Panting sounds, metal scraping against the walls, barked commands.

Too steep now. It was now a constant battle just to hold balance, just to keep from slipping backwards. “Get behind me,” he said, turning to face the blue light.

Pascale rushed past him.

“What now?”

The light wavered, crept in intensity. “We have no choice,” Sylveste said. “We can’t outrun them, Pascale. Have to turn and face them.”

“That’s suicide.”

“Maybe they won’t kill us if they see our faces.”

He thought to himself that four thousand years of human civilisation put the lie to that hope, but, given that it was the only one he had, it hardly mattered that it was forlorn. His wife locked her arms round his chest and pressed her head against his, looking the same way. Her breathing was pulsed and terrified. Sylveste had no doubt that his own sounded much the same.

The enemy could probably smell their fear, quite literally.

“Pascale,” Sylveste said. “I need to tell you something.”

“Now?”

“Yes, now.” He could no longer separate his own rapid breathing from hers, each exhalation a quick hard beat against the skin. “In case I don’t get a chance to tell anyone else. Something I’ve kept a secret for too long.”

“You mean in case we die?”

He avoided answering her question directly, one half of his mind trying to guess how many seconds or tens of seconds they had left. Perhaps not enough for what had to be said. “I lied,” he said. “About what happened around Lascaille’s Shroud.”

She started to say something.

“No, wait,” Sylveste said. “Hear me out. I have to say this. Have to get it out.”

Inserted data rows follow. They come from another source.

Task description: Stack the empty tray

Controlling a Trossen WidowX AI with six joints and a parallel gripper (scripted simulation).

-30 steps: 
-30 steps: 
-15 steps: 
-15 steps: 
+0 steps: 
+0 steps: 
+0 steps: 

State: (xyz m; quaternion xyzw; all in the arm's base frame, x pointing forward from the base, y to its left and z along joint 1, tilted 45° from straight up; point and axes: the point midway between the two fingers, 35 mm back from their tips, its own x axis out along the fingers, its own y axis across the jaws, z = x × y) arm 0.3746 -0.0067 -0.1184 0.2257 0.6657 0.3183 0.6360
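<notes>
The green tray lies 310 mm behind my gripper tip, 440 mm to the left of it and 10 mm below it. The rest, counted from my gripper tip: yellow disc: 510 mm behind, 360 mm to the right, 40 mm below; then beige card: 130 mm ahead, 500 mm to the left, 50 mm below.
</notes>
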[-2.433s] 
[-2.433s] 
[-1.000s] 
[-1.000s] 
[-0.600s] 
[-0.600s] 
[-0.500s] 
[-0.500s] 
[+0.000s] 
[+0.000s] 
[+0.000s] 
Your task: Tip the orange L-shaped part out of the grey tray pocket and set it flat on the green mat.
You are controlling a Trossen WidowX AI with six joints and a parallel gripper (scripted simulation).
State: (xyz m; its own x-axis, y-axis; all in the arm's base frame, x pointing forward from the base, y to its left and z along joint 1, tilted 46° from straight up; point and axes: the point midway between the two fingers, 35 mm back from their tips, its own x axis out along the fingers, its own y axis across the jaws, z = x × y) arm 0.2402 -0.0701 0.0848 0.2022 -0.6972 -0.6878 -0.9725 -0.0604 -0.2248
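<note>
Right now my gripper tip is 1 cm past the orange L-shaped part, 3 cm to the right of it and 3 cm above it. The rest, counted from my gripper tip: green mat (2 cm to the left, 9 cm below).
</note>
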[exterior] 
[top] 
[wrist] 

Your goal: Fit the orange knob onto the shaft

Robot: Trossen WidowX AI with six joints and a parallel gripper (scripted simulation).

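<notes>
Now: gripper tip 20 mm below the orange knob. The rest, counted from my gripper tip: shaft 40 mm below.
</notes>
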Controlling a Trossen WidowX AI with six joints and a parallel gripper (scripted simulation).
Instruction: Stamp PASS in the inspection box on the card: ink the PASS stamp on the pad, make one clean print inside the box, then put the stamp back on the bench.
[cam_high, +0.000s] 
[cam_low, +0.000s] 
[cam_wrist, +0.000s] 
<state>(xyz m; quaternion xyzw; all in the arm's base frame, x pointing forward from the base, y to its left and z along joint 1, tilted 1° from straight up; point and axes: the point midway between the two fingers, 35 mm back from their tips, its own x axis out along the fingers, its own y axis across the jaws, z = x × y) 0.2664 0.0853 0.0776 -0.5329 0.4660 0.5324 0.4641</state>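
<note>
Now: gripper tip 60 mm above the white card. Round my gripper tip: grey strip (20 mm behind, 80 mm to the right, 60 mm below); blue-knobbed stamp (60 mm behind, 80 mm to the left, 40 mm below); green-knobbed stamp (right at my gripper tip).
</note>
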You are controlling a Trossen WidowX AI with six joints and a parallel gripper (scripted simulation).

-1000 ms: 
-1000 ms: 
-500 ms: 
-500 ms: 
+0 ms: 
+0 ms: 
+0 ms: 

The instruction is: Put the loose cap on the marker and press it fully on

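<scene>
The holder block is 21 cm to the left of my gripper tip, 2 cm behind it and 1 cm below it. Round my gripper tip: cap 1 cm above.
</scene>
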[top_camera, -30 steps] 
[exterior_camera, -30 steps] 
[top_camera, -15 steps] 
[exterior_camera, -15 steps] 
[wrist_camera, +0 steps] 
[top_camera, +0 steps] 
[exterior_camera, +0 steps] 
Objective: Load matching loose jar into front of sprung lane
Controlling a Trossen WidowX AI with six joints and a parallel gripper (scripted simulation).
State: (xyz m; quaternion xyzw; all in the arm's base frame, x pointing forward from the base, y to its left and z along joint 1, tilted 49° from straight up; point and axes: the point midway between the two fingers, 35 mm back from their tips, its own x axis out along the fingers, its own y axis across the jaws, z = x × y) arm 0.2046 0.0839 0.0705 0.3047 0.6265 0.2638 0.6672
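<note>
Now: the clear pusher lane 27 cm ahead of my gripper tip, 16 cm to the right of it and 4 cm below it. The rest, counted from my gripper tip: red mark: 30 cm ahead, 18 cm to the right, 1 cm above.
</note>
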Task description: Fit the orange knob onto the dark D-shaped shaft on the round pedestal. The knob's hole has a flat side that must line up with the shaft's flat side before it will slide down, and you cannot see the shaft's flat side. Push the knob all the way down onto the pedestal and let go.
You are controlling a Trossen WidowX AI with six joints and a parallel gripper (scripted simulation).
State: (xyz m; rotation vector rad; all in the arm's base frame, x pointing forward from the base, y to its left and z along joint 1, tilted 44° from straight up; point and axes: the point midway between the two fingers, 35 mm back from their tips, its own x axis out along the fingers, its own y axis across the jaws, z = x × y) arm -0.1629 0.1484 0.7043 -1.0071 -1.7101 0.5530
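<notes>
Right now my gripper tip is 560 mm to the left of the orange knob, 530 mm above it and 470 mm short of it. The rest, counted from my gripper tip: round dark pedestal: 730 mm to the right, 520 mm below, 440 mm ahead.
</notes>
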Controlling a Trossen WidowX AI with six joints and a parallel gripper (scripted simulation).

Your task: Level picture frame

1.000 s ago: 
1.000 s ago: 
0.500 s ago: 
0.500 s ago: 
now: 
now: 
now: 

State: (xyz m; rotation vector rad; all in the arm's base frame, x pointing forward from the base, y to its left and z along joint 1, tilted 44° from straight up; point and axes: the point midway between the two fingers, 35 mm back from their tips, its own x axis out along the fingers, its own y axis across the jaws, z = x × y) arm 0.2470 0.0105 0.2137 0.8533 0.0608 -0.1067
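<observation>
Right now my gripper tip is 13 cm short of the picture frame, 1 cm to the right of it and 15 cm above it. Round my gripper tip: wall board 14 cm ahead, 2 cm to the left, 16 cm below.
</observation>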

Her voice was barely audible. “Say it.”

“Everything that I said happened out there was true.” Her eyes were wide now; oval voids in the heat-map of her face. “It just happened in reverse. It wasn’t Carine Lefevre’s transform that began to break down when we were close to the Shroud.”

“What are you saying?”

“That it was mine. I was the one who nearly got both of us killed.” He paused, waiting either for her to say something, or for the chasers to erupt from the blue light which was slowly creeping closer. When neither happened he continued, lost in the momentum of confession. “My Juggler transform started to decay. The gravity fields around the Shroud began to lash at us. Carine was going to die unless I separated my half of the contact module from hers.”

He could imagine the way she was trying to fit this over the existing template she carried in her mind, part of the consensus history with which she had been born. What he was saying was not, could not, should not be the truth. The way it was was very simple. Lefevre’s transform had begun to decay; Lefevre had made the supreme sacrifice, jettisoning her half of the contact module so that Sylveste stood a chance at surviving this bruising encounter with the totally alien. It could not be any other way. It was what she knew.